Football

GAA needs a centralised fixtures system to solve club v county debate: Antrim boss Lenny Harbinson

Lenny Harbinson believes clubs are the centrepiece of the GAA and that a centralised fixtures system is the only way to fix the tensions between club and county
Lenny Harbinson believes clubs are the centrepiece of the GAA and that a centralised fixtures system is the only way to fix the tensions between club and county Lenny Harbinson believes clubs are the centrepiece of the GAA and that a centralised fixtures system is the only way to fix the tensions between club and county

LENNY Harbinson says the only way to resolve the on-going fixtures crisis is for Croke Park to devise a centralised system in order for both club and county programmes to flourish.

The Antrim manager also reiterated his call for a tiered Championship but that it would need an energetic marketing strategy for it to succeed.

“I’m 100 per cent behind the clubs,” said Harbinson.

“Everything in the GAA and what we stand for is predicated on the clubs. The fixtures [issue] is a very, very difficult square to circle in terms of accommodating the clubs and the county because the county is the shop window of the GAA which generates the big money and the TV deals. I understand that. We’re not stupid.
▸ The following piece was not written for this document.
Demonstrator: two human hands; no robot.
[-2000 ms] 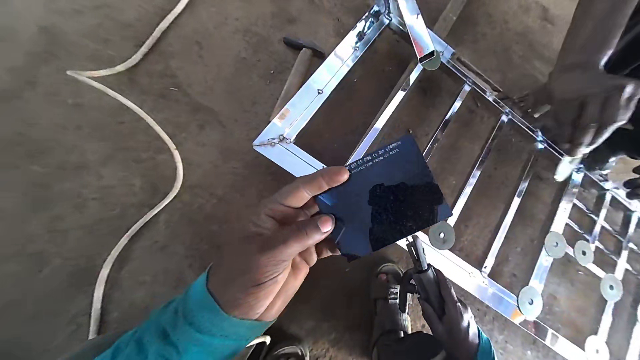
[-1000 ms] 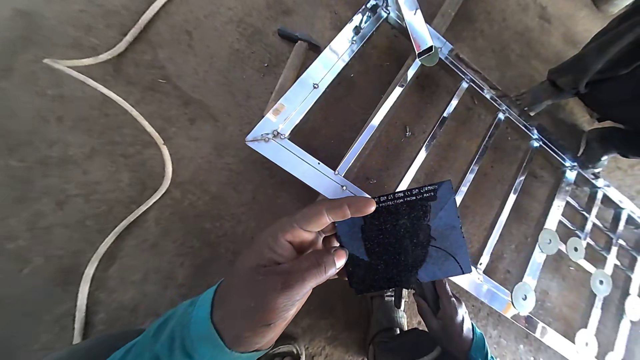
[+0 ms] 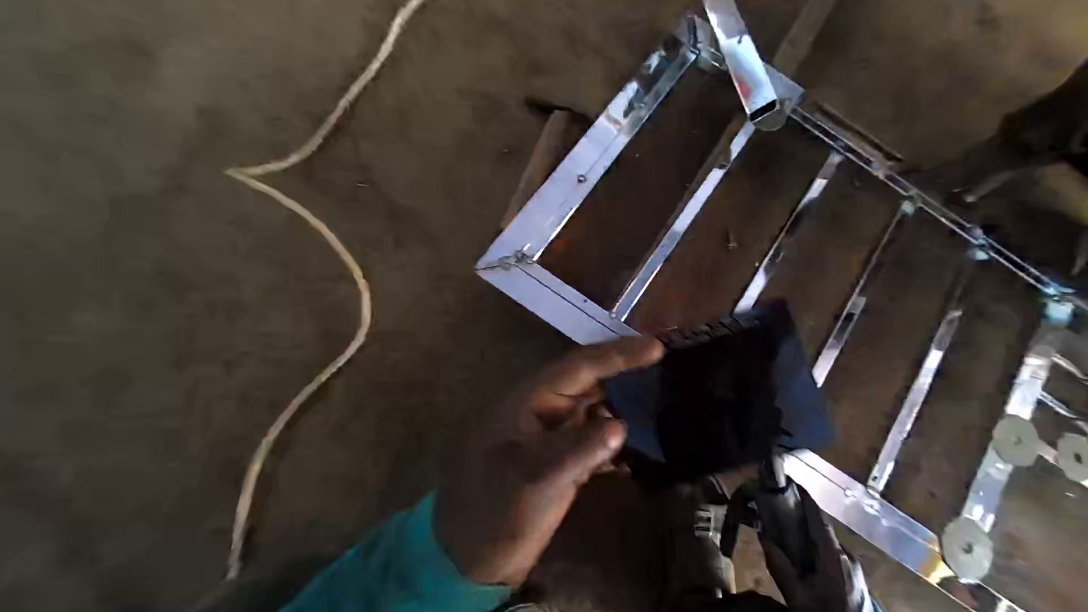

“And we need that commercial aspect but at the same time the clubs have got to be accommodated. The biggest problem, as I see it, is that there are too many secondary bodies. The provisional bodies run their own competitions and are doing their own thing – but from a fixtures point of view all that should be centralised.

“That’s one big problem the GAA needs to address.”

Earlier this month, Armagh boss Kieran McGeeney floated the idea of splitting club and county into two separate six-month periods.

“We have 12 months in the year – I still think we can fit both club and county in but why they always have to overlap and fight...

“We only play, what is it, 14 games? We can easily fit that into six months. But the thing is they want to keep us in the papers all year but they don’t want to separate us. I can’t understand it."

Harbinson, who guided his club St Gall’s to the All-Ireland senior title in 2010, took the Antrim reins this season and has started well, winning two-out-of-two in Division Four.

And while the county has designs on climbing the slippery rungs of the Allianz Leagues, the Antrim boss insists that a tiered Championship is long overdue.

“I know that a tiered Championship has an element of elitism, but it is there, that’s sport,” he said.

“We have it in every county: you have senior, intermediate and junior. All what we’re saying is replicate that at county level throughout the country.

“For instance, if Antrim are playing Wicklow they should play it before an All-Ireland quarter-final at Croke Park. Before the All-Ireland final, the intermediate final is going to be played, and the same idea at the semi-final stages.

“There would be an Allstar selection at intermediate level, an Allstar trip... Okay, you mightn’t get the same TV deals but there are ways and means.

“I was at the All-Ireland quarter-final double-header of Tyrone versus Armagh and Dublin versus Monaghan last summer. They turned out to be two non-events but if there had been a meaningful game between Louth and Leitrim – two teams of equal standing – it actually might’ve been the better game of the two games on show.”

Harbinson doesn’t believe county players would walk away from a tiered Championship and that momentum could easily be built if the GAA learned the mistakes of the much-maligned Tommy Murphy Cup that was disbanded after five years [2004 to 2008].

“A tiered Championship would have to be marketed properly to be a meaningful part of the GAA calendar. It has to happen.

And then the two finalists could be given a wild card for the following year’s senior Championship.”